> **EXERCISE PROMPT**
Provide an exact repetition of every entry, with no word altered.

*** EXTRACTED RECORDS ***

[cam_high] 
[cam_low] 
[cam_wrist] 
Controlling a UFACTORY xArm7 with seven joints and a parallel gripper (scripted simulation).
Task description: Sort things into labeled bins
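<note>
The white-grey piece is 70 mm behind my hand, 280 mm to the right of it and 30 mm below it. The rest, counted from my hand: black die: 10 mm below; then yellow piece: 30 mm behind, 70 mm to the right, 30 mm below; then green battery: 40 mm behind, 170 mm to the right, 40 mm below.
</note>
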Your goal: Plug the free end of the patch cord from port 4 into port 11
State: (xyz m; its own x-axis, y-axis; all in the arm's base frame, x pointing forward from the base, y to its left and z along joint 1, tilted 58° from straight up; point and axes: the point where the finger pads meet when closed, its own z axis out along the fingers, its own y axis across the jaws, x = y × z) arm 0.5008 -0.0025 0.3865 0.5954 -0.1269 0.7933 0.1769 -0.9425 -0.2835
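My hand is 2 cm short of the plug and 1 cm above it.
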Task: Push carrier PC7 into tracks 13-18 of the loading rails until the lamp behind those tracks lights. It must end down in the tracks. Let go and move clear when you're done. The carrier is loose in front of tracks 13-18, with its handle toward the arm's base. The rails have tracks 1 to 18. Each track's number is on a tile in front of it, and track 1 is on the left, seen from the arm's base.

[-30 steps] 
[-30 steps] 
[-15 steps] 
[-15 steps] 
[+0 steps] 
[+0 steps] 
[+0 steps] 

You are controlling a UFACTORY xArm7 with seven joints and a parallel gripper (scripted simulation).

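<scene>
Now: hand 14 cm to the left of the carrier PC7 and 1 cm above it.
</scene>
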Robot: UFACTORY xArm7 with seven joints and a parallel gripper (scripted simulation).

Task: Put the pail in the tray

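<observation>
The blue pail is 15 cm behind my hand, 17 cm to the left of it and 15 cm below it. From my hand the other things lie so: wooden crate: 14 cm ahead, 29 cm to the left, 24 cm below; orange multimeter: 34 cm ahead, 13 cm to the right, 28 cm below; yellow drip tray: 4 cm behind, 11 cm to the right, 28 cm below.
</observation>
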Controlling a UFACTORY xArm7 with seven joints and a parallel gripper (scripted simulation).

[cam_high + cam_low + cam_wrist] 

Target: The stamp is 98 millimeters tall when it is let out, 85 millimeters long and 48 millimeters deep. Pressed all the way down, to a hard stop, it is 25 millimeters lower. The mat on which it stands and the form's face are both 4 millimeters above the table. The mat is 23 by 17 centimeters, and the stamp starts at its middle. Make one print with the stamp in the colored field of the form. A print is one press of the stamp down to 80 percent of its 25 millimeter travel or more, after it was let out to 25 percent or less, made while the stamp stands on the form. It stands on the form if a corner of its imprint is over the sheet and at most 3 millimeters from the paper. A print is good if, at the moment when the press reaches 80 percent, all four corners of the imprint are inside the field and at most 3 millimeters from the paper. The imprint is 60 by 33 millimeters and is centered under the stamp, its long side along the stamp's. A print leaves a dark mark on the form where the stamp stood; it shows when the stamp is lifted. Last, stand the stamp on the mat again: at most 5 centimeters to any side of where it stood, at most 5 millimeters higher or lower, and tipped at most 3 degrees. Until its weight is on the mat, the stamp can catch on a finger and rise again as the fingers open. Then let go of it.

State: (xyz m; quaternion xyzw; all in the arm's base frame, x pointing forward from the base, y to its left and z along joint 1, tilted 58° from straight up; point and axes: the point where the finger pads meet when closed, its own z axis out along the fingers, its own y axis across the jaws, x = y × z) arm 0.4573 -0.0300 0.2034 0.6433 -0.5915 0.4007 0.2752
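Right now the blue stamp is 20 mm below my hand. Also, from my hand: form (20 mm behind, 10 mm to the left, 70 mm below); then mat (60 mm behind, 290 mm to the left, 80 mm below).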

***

> **SOLVED PROBLEM**
[cam_high] 
[cam_low] 
[cam_wrist] 
Controlling a UFACTORY xArm7 with seven joints and a parallel gripper (scripted simulation).
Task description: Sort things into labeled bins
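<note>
The white-grey piece is 70 mm behind my hand, 280 mm to the right of it and 30 mm below it. The rest, counted from my hand: black die: 10 mm below; then yellow piece: 30 mm behind, 70 mm to the right, 30 mm below; then green battery: 40 mm behind, 170 mm to the right, 40 mm below.
</note>
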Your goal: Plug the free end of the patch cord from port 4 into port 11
State: (xyz m; its own x-axis, y-axis; all in the arm's base frame, x pointing forward from the base, y to its left and z along joint 1, tilted 58° from straight up; point and axes: the point where the finger pads meet when closed, its own z axis out along the fingers, its own y axis across the jaws, x = y × z) arm 0.5008 -0.0025 0.3865 0.5954 -0.1269 0.7933 0.1769 -0.9425 -0.2835
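My hand is 2 cm short of the plug and 1 cm above it.
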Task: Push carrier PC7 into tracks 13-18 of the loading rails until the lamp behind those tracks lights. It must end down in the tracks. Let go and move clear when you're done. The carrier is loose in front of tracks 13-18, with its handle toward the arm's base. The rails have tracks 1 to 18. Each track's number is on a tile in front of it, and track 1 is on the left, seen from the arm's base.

[-30 steps] 
[-30 steps] 
[-15 steps] 
[-15 steps] 
[+0 steps] 
[+0 steps] 
[+0 steps] 

You are controlling a UFACTORY xArm7 with seven joints and a parallel gripper (scripted simulation).

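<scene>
Now: hand 14 cm to the left of the carrier PC7 and 1 cm above it.
</scene>
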Robot: UFACTORY xArm7 with seven joints and a parallel gripper (scripted simulation).

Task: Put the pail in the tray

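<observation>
The blue pail is 15 cm behind my hand, 17 cm to the left of it and 15 cm below it. From my hand the other things lie so: wooden crate: 14 cm ahead, 29 cm to the left, 24 cm below; orange multimeter: 34 cm ahead, 13 cm to the right, 28 cm below; yellow drip tray: 4 cm behind, 11 cm to the right, 28 cm below.
</observation>
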Controlling a UFACTORY xArm7 with seven joints and a parallel gripper (scripted simulation).

[cam_high + cam_low + cam_wrist] 

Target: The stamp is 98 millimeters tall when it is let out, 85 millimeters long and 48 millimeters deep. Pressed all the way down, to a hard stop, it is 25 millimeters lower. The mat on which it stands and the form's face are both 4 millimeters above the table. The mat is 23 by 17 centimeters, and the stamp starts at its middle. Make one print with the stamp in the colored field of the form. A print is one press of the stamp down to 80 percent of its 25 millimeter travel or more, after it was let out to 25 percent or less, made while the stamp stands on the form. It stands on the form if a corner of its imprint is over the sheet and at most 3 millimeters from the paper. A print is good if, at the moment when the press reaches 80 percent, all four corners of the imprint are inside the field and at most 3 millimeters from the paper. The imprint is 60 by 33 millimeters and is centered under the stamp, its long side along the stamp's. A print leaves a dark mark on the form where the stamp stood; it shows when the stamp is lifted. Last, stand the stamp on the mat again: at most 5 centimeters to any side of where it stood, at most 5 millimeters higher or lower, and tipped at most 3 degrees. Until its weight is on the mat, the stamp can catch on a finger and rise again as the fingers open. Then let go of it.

State: (xyz m; quaternion xyzw; all in the arm's base frame, x pointing forward from the base, y to its left and z along joint 1, tilted 58° from straight up; point and axes: the point where the finger pads meet when closed, its own z axis out along the fingers, its own y axis across the jaws, x = y × z) arm 0.4573 -0.0300 0.2034 0.6433 -0.5915 0.4007 0.2752
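Right now the blue stamp is 20 mm below my hand. Also, from my hand: form (20 mm behind, 10 mm to the left, 70 mm below); then mat (60 mm behind, 290 mm to the left, 80 mm below).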

That is the entire output.